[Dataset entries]
=== Section Start ===
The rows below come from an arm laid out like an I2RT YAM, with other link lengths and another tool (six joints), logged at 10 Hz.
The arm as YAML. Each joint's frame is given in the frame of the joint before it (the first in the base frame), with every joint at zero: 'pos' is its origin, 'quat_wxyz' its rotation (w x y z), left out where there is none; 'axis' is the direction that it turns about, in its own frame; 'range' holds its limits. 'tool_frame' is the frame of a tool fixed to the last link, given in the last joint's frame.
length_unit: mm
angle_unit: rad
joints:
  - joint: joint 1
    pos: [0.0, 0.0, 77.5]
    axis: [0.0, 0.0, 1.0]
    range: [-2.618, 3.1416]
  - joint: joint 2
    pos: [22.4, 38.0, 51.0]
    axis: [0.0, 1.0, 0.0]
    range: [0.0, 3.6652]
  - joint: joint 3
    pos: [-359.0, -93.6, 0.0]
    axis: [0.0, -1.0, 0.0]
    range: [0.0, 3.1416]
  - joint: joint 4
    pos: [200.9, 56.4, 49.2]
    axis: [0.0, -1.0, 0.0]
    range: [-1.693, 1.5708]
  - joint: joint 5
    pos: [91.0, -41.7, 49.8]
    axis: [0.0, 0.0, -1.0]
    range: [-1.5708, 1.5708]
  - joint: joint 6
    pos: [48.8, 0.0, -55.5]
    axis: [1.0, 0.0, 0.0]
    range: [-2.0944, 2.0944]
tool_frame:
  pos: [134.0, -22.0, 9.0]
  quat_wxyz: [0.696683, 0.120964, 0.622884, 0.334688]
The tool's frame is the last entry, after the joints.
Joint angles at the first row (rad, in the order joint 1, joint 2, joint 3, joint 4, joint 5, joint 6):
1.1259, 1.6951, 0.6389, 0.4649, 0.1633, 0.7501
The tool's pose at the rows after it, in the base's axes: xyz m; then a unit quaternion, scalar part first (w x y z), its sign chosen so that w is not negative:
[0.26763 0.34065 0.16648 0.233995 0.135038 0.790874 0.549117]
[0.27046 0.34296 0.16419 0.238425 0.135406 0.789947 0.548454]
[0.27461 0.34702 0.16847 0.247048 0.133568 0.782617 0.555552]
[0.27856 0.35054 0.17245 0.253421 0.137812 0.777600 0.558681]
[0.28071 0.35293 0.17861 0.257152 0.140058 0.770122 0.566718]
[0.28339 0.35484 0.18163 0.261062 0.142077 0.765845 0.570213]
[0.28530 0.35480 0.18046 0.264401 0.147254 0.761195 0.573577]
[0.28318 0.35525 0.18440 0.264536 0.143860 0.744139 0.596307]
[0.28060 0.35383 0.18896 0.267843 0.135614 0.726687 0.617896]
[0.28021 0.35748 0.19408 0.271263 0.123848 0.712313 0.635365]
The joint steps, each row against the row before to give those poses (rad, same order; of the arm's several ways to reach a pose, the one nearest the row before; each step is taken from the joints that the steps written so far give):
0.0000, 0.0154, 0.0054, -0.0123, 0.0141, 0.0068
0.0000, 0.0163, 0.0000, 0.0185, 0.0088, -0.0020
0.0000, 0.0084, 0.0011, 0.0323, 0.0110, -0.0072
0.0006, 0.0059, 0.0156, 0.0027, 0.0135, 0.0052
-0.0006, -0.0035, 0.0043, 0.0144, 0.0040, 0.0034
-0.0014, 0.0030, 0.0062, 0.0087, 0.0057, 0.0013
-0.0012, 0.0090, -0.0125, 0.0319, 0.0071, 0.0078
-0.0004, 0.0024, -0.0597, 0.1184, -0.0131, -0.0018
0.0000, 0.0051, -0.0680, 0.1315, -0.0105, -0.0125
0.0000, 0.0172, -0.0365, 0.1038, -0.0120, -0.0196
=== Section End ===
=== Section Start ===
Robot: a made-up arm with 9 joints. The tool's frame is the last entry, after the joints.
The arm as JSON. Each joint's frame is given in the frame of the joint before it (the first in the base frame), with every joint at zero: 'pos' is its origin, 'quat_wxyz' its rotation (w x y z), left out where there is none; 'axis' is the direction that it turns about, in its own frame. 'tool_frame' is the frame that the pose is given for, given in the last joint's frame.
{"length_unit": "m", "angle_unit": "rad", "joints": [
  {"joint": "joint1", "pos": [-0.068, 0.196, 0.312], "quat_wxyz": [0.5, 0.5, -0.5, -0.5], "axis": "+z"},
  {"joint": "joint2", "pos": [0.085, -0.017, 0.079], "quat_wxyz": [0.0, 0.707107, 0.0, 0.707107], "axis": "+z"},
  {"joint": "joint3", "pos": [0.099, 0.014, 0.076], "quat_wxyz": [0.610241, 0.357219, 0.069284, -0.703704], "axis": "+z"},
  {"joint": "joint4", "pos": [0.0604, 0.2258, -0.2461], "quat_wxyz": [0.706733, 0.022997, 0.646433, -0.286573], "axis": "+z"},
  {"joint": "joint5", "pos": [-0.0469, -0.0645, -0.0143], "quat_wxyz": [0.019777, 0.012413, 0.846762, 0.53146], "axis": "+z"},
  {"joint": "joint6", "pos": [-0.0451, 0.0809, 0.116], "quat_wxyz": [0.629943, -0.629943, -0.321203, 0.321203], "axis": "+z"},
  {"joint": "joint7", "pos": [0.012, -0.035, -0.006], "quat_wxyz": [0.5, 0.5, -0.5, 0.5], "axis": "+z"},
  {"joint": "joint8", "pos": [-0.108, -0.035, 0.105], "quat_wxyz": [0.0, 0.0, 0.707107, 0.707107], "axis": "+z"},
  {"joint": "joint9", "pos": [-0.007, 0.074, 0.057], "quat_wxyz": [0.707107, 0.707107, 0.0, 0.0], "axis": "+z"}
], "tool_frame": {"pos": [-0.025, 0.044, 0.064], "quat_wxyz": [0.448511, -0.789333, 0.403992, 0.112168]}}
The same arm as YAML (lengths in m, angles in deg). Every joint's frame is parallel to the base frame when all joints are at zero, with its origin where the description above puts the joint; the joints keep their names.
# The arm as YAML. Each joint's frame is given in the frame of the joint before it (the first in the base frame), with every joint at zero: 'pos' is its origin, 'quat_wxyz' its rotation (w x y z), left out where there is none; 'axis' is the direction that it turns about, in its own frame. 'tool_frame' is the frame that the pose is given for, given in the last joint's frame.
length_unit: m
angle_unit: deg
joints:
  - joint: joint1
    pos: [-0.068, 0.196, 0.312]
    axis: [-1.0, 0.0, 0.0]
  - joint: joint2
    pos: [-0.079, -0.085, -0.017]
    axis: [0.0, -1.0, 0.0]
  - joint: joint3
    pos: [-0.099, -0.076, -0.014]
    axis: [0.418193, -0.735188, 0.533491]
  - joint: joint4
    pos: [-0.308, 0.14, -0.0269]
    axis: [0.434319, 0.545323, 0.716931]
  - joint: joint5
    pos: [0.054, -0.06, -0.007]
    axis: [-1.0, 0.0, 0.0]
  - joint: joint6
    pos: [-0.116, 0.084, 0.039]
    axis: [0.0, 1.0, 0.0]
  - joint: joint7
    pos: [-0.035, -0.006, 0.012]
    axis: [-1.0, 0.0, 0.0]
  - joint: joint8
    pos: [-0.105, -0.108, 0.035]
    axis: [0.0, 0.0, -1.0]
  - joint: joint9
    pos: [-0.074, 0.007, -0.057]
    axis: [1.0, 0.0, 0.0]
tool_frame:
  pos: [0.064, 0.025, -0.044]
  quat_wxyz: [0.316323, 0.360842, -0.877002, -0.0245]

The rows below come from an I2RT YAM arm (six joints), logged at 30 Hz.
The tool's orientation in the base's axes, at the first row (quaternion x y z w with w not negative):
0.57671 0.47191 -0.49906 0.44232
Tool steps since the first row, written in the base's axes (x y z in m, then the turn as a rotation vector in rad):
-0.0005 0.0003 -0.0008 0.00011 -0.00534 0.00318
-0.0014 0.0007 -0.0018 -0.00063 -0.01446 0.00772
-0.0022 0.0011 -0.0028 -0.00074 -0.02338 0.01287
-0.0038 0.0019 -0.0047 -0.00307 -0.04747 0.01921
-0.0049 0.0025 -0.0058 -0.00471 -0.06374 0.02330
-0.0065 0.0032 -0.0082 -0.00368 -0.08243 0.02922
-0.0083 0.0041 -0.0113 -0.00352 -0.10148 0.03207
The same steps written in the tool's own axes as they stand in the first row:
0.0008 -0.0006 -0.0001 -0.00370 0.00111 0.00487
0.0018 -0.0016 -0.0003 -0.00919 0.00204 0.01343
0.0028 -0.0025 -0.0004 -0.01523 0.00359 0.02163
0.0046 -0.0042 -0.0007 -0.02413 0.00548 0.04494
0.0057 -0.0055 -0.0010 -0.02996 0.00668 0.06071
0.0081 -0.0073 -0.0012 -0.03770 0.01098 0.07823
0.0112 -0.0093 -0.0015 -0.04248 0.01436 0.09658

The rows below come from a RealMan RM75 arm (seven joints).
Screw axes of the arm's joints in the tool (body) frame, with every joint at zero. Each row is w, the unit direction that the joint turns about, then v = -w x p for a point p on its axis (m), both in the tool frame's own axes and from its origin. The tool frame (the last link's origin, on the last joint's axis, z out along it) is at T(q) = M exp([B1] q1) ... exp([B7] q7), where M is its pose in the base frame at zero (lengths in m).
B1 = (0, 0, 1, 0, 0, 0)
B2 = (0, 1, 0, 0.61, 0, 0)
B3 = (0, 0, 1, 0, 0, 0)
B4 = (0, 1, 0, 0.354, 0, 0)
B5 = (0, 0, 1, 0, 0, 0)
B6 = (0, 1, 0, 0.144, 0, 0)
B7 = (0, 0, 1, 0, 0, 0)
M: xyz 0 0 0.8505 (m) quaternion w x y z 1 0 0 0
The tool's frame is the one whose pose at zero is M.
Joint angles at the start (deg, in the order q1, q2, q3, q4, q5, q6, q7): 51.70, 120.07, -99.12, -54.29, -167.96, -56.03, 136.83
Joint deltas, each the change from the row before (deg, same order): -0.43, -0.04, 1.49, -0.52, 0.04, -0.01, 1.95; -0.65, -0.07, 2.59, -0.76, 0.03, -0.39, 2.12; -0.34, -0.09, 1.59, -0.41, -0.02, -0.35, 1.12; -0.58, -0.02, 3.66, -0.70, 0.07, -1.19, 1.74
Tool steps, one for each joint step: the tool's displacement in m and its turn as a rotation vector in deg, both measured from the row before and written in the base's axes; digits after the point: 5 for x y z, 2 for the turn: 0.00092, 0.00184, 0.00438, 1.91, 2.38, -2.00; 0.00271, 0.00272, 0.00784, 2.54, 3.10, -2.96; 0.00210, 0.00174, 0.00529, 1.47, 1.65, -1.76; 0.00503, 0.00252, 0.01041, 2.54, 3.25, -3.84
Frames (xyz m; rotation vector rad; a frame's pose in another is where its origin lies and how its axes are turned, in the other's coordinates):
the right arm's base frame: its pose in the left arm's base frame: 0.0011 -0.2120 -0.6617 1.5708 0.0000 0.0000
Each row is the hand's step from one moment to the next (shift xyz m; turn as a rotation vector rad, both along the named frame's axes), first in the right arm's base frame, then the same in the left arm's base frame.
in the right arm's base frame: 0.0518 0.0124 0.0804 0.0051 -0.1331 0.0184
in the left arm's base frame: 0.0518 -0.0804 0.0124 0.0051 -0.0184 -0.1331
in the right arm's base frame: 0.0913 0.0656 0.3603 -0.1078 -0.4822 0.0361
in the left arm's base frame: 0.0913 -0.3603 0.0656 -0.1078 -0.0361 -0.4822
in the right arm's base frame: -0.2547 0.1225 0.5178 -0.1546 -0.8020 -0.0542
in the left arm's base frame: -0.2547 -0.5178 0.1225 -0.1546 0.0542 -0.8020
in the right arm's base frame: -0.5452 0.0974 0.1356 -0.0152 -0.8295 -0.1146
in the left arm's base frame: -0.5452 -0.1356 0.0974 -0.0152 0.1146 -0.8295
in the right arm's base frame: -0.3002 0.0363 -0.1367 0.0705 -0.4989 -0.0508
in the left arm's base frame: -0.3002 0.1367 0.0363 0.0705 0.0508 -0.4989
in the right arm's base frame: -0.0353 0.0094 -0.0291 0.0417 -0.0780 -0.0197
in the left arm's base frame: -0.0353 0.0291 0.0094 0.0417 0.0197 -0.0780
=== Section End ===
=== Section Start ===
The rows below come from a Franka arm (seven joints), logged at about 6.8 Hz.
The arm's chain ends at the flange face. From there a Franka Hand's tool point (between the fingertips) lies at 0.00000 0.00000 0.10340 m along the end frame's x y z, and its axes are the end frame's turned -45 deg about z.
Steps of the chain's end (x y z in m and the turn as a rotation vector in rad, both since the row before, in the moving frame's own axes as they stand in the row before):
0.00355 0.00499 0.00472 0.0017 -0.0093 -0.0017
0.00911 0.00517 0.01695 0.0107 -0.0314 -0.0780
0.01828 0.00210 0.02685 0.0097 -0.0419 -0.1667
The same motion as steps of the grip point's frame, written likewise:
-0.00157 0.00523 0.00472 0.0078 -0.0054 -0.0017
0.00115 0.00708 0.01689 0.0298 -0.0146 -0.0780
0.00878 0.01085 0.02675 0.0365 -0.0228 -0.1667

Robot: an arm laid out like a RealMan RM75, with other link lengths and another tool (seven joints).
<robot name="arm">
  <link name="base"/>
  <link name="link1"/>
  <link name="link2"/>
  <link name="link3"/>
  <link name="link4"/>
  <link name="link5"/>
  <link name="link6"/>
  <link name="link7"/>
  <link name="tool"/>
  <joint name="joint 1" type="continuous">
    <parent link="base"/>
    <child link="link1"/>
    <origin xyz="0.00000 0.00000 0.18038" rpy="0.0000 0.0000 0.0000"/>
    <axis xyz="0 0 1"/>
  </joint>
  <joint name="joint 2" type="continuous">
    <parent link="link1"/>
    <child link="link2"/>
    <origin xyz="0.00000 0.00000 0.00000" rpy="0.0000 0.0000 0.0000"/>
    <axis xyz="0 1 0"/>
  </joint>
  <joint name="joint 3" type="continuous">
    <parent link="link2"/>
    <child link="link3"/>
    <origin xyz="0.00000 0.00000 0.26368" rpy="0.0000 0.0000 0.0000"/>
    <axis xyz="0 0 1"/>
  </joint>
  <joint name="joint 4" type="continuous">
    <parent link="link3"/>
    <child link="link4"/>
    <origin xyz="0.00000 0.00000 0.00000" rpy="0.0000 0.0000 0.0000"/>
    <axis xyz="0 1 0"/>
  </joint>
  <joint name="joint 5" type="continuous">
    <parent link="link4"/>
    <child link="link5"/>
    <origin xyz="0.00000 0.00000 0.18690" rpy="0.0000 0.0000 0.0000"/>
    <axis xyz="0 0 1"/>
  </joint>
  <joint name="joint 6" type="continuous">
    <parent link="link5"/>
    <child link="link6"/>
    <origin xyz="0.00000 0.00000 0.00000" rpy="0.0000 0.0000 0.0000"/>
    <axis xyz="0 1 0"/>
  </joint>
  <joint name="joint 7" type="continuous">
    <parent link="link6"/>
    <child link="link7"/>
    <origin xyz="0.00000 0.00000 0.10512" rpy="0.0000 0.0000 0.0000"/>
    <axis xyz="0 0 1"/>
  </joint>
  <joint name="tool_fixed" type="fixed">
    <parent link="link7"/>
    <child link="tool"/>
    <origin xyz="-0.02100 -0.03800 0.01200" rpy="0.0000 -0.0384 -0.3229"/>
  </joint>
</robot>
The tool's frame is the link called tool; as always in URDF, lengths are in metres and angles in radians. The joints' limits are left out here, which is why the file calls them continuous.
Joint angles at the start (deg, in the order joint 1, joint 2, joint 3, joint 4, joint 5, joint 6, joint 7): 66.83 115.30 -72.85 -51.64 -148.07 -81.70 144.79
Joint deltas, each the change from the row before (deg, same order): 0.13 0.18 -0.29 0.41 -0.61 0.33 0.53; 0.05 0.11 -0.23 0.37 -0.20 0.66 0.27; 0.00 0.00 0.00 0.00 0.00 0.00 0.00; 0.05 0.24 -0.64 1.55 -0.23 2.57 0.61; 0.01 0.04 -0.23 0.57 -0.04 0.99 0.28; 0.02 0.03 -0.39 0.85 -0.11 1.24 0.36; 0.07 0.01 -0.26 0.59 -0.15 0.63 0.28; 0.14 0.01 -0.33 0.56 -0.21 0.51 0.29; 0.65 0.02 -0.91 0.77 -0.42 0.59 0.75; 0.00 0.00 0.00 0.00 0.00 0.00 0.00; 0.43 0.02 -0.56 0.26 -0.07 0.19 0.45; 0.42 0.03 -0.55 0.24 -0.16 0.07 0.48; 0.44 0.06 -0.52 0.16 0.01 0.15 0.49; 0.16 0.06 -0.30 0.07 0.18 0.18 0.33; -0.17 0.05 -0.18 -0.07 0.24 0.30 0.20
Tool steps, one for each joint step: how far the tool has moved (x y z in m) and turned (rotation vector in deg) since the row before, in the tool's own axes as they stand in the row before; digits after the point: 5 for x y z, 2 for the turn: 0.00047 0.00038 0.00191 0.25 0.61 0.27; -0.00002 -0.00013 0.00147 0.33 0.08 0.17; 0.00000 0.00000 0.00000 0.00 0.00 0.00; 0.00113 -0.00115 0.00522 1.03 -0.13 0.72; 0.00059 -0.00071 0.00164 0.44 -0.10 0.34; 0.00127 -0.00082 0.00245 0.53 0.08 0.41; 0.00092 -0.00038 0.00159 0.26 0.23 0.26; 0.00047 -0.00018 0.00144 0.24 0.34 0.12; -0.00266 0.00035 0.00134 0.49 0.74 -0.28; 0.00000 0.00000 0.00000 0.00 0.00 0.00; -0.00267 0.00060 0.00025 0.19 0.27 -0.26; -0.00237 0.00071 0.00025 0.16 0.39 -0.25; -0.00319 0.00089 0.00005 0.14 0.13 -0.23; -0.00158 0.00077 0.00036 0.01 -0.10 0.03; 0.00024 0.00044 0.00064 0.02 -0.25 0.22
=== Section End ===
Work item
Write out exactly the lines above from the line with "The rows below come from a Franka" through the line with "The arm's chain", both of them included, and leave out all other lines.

Solution to this exercise
The rows below come from a Franka arm (seven joints), logged at about 6.8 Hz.
The arm's chain ends at the flange face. From there a Franka Hand's tool point (between the fingertips) lies at 0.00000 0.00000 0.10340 m along the end frame's x y z, and its axes are the end frame's turned -45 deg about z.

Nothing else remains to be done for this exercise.